Some insight into this question comes from one of the members on the WOL support group. He thought that online games in which you get to shape your environment, so-called sandbox games, had a better chance of reducing loneliness than your basic run-of-the-mill action packed, violent games, such as WoW.
To me, there seems to be two distinct threads running through the findings of the study and the comments by the WOL member. One thread is the idea of authenticity. Online games give you the opportunity to pretend to be someone else, someone who is not you, to wear a mask, and hide your true self. Very much in real life, we do wear masks and hide our true selves from others for a variety of different reasons. One of the biggest ones is probably because we are afraid we will be rejected if we show our true selves to others. The problem with mask-wearing is that you can never truly connect with others, whether it be face-to-face, or online. You cannot share the deeper, more intimate aspects of your life with others and without that connection, the relationship will remain shallow and meaningless. This thread of authenticity is connected to the finding of identity experimentation, where the real self may be hidden behind a variety of experimental identities. Similarly sandbox games allows for a much more complex, rich, and revealing manifestation of one's self. It allows a person to really express who they are in a variety of ways beyond just the typical avatar in online gaming. Imagine creating a world that is a reflection of you and then having others interact with it. That is certainly a powerful tool of communication.

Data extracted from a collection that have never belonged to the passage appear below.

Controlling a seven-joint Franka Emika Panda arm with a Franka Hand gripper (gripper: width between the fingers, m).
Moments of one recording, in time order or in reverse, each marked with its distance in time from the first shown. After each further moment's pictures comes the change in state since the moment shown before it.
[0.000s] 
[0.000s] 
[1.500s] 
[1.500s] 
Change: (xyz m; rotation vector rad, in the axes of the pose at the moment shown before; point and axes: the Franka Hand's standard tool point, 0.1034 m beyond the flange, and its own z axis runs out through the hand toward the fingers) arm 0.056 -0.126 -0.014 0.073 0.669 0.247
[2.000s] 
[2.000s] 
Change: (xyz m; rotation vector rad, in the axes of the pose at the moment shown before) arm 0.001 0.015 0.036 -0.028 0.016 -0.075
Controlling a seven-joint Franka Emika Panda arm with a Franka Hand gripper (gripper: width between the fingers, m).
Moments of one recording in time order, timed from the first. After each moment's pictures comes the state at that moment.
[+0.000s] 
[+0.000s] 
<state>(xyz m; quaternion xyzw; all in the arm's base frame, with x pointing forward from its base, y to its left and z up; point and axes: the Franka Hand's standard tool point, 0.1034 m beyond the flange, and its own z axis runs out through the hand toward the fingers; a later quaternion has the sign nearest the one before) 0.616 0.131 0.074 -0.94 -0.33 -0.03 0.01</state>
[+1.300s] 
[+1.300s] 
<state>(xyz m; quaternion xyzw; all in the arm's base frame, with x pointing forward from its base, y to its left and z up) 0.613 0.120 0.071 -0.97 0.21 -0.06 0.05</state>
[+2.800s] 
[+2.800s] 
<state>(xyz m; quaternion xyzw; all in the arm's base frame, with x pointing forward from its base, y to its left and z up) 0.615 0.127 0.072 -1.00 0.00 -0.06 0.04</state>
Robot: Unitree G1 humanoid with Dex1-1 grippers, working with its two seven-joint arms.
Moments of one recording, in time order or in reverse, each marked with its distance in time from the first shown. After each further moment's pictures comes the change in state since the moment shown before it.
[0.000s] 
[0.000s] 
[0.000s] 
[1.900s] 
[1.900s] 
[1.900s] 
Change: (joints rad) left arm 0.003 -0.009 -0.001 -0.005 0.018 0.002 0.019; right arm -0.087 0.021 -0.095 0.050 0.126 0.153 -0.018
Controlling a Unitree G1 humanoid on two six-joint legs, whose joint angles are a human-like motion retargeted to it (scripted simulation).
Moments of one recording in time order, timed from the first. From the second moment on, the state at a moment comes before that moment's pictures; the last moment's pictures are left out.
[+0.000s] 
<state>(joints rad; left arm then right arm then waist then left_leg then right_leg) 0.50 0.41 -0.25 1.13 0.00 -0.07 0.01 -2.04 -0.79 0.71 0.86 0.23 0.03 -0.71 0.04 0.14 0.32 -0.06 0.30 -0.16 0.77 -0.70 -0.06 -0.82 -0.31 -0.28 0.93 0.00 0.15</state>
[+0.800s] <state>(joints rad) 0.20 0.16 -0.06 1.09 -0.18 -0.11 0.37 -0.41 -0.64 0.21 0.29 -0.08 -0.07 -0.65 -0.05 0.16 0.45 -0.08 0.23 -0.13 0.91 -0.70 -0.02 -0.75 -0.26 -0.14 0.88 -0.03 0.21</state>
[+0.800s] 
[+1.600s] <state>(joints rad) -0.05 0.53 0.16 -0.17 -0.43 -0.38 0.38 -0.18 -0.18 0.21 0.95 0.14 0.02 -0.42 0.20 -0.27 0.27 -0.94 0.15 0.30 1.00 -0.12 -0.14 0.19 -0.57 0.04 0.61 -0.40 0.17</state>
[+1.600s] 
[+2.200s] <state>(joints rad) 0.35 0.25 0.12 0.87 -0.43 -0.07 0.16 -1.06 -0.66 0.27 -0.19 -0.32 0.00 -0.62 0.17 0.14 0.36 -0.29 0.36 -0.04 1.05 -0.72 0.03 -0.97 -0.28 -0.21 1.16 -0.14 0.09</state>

The second thread is the idea that online gaming does not magically make things different. If a person is lonely offline, when he/she goes online, the difficulty of connecting with others still remains. It's no surprise that less lonely folks have an easier time having a wider variety of communication partners online, because they already have the skill set to do so. They already know how to initiate conversations, how to build collaborations, how to resolve conflict, how to ask probing questions, etc. But for lonely folk lacking that skill set, getting immersed in an online world won't make a difference. I think this fact is reflective in other areas online as well. I've heard many lonely folk say that online dating sites simply do not work. Perhaps that is true, but if you had difficulty dating offline, you are going to have difficulty dating online as well. Nothing changes except the means of communication. If you are, for example, a jealous person, it will become manifest in either medium.
Online gaming can certainly be a powerful tool for helping people connect with one another. However, if you are a lonely person, being able to use that tool to connect with others may still prove to be difficult.